300-bushel averages by 2030?
Posted: Saturday, December 12, 2009 9:25 am
By LORI POTTER Hub Staff Writer 0 comments
KEARNEY — Scientists who recently completed sequencing the corn genome may have ensured success for crop breeders and farmers racing to double 2000 world corn production by 2030.
That means Nebraska farmers who are harvesting a 2009 crop averaging 200 bushels or more per acre in many fields soon could see 300-bushel yields, said Chandler Mazour, manager of Monsanto’s Water Utilization Learning Center south of Gothenburg.
“It’s big on a global scale,” he said about the importance of the genome mapping, because doubling production while using fewer inputs is vital to feeding a world population expected to grow from 6 billion to 9 billion by 2050.

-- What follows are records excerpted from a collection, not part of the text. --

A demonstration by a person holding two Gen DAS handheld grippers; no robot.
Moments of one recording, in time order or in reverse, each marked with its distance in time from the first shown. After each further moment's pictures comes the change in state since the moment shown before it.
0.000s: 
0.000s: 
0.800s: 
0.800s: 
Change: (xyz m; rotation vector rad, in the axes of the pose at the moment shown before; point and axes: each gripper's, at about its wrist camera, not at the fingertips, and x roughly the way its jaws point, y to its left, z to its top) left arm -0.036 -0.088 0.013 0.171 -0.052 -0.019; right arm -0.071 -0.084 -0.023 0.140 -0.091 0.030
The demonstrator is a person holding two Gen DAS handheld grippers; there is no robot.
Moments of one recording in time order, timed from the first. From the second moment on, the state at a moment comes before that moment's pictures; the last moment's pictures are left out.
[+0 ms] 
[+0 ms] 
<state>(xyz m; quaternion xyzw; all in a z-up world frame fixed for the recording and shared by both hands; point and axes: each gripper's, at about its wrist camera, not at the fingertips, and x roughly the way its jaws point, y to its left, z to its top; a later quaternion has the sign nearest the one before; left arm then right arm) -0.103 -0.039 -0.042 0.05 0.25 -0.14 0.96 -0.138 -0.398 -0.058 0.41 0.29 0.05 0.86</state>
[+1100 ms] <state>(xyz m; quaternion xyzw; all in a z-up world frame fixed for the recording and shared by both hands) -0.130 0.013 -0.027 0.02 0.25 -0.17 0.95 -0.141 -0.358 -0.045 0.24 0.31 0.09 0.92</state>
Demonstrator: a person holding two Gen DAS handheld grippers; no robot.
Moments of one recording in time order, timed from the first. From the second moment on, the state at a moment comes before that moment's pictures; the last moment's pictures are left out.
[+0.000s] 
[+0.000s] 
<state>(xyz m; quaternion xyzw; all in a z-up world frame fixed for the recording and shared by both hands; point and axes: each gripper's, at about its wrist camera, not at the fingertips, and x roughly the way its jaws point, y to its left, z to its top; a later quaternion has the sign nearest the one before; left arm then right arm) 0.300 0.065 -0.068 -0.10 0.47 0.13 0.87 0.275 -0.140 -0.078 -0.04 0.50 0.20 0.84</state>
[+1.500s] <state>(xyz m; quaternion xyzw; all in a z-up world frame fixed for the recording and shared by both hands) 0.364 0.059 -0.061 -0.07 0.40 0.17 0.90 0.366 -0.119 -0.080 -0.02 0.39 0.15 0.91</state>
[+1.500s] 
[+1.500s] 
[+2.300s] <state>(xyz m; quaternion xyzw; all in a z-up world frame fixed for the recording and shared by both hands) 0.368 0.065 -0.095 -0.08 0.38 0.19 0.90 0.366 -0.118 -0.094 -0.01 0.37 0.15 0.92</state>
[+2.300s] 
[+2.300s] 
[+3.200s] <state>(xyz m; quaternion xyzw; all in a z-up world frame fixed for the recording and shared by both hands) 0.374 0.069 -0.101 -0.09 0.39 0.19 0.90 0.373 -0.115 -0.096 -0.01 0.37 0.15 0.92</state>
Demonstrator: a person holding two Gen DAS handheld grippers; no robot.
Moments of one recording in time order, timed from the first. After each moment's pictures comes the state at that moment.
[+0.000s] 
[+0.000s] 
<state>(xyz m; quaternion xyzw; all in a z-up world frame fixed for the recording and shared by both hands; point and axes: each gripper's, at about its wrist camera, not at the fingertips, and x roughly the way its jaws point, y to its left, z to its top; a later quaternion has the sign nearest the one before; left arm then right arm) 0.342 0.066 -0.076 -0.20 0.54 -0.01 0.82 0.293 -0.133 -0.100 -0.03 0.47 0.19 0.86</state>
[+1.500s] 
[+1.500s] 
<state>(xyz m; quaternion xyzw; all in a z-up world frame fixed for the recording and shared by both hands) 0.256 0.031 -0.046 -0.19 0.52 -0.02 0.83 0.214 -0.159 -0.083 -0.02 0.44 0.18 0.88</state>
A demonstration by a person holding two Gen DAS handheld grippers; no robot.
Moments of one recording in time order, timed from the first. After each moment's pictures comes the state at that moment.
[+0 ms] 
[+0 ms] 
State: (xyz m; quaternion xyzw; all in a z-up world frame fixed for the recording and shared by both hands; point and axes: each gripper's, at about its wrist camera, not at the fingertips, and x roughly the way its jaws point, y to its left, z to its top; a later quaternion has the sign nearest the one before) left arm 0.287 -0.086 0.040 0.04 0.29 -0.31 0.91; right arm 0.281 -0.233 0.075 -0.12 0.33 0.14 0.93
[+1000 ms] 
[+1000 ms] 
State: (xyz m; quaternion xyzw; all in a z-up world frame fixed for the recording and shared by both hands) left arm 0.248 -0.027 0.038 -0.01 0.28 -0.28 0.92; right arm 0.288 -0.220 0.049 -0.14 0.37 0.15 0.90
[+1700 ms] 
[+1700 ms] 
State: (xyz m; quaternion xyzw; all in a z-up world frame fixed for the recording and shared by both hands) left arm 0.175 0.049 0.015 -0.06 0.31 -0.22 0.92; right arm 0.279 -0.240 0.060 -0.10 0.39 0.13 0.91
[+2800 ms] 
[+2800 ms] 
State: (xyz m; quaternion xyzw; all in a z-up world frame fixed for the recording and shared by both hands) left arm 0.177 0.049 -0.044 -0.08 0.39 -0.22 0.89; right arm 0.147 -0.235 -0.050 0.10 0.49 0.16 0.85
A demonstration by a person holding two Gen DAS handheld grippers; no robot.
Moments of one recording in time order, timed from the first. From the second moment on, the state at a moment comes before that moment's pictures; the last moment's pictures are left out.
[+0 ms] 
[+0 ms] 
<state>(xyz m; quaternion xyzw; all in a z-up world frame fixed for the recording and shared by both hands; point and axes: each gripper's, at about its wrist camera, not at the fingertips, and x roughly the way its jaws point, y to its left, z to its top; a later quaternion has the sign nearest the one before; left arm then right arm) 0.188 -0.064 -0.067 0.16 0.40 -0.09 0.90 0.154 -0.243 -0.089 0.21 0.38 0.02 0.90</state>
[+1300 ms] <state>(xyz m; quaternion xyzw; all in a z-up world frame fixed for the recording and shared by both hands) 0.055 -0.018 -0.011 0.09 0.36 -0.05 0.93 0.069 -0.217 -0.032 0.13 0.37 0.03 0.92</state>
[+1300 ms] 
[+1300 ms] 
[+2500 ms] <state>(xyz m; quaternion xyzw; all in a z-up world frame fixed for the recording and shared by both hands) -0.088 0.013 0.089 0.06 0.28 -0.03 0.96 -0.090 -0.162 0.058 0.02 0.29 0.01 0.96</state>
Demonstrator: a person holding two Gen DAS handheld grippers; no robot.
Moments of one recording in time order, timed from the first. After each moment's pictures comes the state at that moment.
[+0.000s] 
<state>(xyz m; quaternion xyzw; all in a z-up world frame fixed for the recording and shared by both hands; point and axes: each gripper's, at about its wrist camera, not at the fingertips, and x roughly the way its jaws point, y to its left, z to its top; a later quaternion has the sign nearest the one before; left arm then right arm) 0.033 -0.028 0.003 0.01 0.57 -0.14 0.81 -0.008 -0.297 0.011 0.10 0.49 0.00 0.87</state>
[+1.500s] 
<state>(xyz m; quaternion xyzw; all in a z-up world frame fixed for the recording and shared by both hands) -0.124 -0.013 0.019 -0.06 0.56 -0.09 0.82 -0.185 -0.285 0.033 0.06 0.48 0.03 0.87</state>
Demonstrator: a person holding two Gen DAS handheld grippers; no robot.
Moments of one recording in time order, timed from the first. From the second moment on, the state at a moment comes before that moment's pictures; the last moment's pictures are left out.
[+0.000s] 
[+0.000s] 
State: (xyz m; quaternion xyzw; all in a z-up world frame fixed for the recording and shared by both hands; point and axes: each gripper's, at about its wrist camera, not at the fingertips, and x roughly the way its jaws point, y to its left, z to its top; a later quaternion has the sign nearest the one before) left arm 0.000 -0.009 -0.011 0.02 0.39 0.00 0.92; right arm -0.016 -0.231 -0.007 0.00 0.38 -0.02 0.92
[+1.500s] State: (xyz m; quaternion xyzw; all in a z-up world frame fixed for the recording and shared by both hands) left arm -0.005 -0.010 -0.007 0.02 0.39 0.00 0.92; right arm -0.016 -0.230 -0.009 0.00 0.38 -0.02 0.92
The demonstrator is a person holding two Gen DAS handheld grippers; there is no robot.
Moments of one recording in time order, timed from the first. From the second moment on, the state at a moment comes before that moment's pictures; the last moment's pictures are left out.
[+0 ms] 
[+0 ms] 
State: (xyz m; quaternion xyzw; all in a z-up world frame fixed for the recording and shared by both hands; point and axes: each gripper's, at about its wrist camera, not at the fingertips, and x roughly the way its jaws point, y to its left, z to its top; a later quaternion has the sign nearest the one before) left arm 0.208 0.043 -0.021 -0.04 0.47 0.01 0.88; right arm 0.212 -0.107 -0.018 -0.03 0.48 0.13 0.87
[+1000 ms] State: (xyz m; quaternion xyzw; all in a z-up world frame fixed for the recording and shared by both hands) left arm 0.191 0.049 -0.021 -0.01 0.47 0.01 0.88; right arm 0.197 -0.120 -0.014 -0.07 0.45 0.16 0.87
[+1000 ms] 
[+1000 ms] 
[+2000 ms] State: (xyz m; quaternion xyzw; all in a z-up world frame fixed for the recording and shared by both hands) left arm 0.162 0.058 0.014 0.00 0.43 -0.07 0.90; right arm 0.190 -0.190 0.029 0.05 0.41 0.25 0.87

Craig Wietjes of Riverdale, who has been a Pioneer seed representative for 20 years, said, “We are becoming very limited on obtaining or developing more acres for the products to be produced. We now must focus on making our products — mainly corn and soybeans — produce more per acre.”
He described the gene mapping as “a pivotal industry-changing movement.”
Smithfield farmer Dennis Gengenbach, who is vice president of the Nebraska Corn Board and serves on the National Corn Growers Association Research Committee, said, “It’s gonna take a few years to determine what changes we want to make and how. But it’s limited only by your imagination.” Read More
Several of our food crops have been sequenced now, including some of our livestock. Knowing this information will make it much easier for plant and livestock breeders to bring more favorable genes to the forefront and eliminate those that cause problems. Humans have been genetically enhancing their food crops for 10,000 years now and that continues today with new and better technology that will help us grow more food.